This project has moved and is read-only. For the latest updates, please go here.

iterate through like items

Topics: Developer Forum, User Forum
Jul 22, 2013 at 8:31 PM
HTML I'm scraping is below. It contains a post and 2 replies:
<div class="share_buttons noprint">...</div>

<strong>Dan</strong> Says:<br/>
<span class="small soft"><time datetime="2009-10-05T02:27:38Z">Sun, Oct 04 '09, 7:27 PM</time></span>
<div class="quote_top">&nbsp;</div>
<div class="quote_item">Hello all, this is my original post.<br/></div>

<form class="action_heading noprint">

<div class="post_number" id="r_140626">1</div>
<strong>AnnieMae</strong> Says:<br/>
<span class="small soft"><time datetime="2009-10-05T02:30:27Z">Sun, Oct 04 '09, 7:30 PM</time></span>
<div class="quote_top clear_float">&nbsp;</div>
<div class="quote_item">What do you think of it?<br/></div>

<div class="post_number" id="r_140627">2</div>
<strong>Thomas77</strong> Says:<br/>
<span class="small soft"><time datetime="2009-10-05T02:32:32Z">Sun, Oct 04 '09, 7:32 PM</time></span>
<div class="quote_top clear_float">&nbsp;</div>
<div class="quote_item">Not really sure, can't see this pic?<br/>
So I've already figured out how to get the original post...
'get AUTHOR and DATE of original post
Dim divOriginalPostAuthor As HtmlNode = threadDoc.DocumentNode.SelectSingleNode("//div[@class='share_buttons noprint']/following-sibling::strong")
Dim divOriginalPostDate As HtmlNode = threadDoc.DocumentNode.SelectSingleNode("//div[@class='share_buttons noprint']/following-sibling::span/time")

Dim strDate As String = divOriginalPostDate.InnerText.Trim
strDate = strDate.Remove(0, InStr(strDate, ", ")).Trim
strDate = Replace(strDate, "'", 20)
Dim strAuthor As String = (divOriginalPostAuthor.InnerText).Trim
dtPosted = CDate(strDate)
divOriginalPostText = threadDoc.DocumentNode.SelectSingleNode("//div[@class='share_buttons noprint']/following-sibling::div[@class='quote_item']")
Now I'm just trying to figure out how to get the replies...I was thinking of getting the current line position like this:
Dim currentNodePosition As Integer = threadDoc.DocumentNode.SelectSingleNode("//form[@class='action_heading noprint']").Line
and then using that to iterate through the replies as I increment the current line position.
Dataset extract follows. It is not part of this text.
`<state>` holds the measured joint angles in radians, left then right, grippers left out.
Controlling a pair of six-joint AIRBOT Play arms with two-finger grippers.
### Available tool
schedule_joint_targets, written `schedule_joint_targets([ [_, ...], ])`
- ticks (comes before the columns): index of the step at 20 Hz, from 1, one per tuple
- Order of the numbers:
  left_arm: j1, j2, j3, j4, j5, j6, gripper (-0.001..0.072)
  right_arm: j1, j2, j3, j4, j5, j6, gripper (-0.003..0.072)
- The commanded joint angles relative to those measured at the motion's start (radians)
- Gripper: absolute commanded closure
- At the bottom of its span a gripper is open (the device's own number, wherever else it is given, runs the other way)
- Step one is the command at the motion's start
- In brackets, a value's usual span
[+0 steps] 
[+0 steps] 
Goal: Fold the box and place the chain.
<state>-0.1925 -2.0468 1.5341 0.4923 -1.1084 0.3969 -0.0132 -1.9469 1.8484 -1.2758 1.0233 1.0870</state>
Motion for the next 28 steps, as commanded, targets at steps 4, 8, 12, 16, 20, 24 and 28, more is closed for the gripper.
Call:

The think that makes this tricky for me is that the replies don't have a "container" html element for me to collect at once.... Any ideas?
Jul 23, 2013 at 6:07 PM
just for the record, I figured this out and wanted to post the answer for anyone that needs it in the future.
'then get thread replies
Dim nodesPostNumber As HtmlNodeCollection = threadDoc.DocumentNode.SelectNodes("//form[@class='action_heading noprint']/following-sibling::div[contains(@id, 'r_')]")
Dim replies As New List(Of ThreadReply)

If Not nodesPostNumber Is Nothing Then

Dim intNumberOfReplies As Integer = nodesPostNumber.Count
For i = 1 To intNumberOfReplies
    Dim nodeReplyDate As HtmlNode = threadDoc.DocumentNode.SelectSingleNode("//form[@class='action_heading noprint']/following-sibling::span[@class='small soft' and position()=" + i.ToString + "]")
    Dim strXPathForDate As String = nodeReplyDate.XPath
    Dim strReplyText As String = threadDoc.DocumentNode.SelectSingleNode(strXPathForDate + "/following-sibling::div[@class='quote_item']").InnerHtml
    strReplyText = Left(strReplyText, InStr(strReplyText, "<div class=""noprint""") - 1)
    Dim strReplyAuthor As String = threadDoc.DocumentNode.SelectSingleNode(nodeReplyDate.XPath + "/preceding-sibling::strong").InnerText
    Dim strReplyDate As String = nodeReplyDate.InnerText.Trim
    strReplyDate = strReplyDate.Remove(0, InStr(strReplyDate, ", ")).Trim
    strReplyDate = Replace(strReplyDate, "'", 20)
    strReplyDate = Replace(strReplyDate, "via mobile", "")
    Dim thisReply As New ThreadReply With {.Author = strReplyAuthor, .DatePosted = strReplyDate, .ThreadID = thisThread.ThreadID, .Text = strReplyText}
End If
So, it's about "grabbing" the node that was used for 1 reply and using it in xpath again to make sure you only get replies that come AFTER the node you grabbed. I did this by using HTMLNode.Xpath which gives you the xpath string for any given HTMLAgilityPack.htmlnode and then adding "/following-sibling".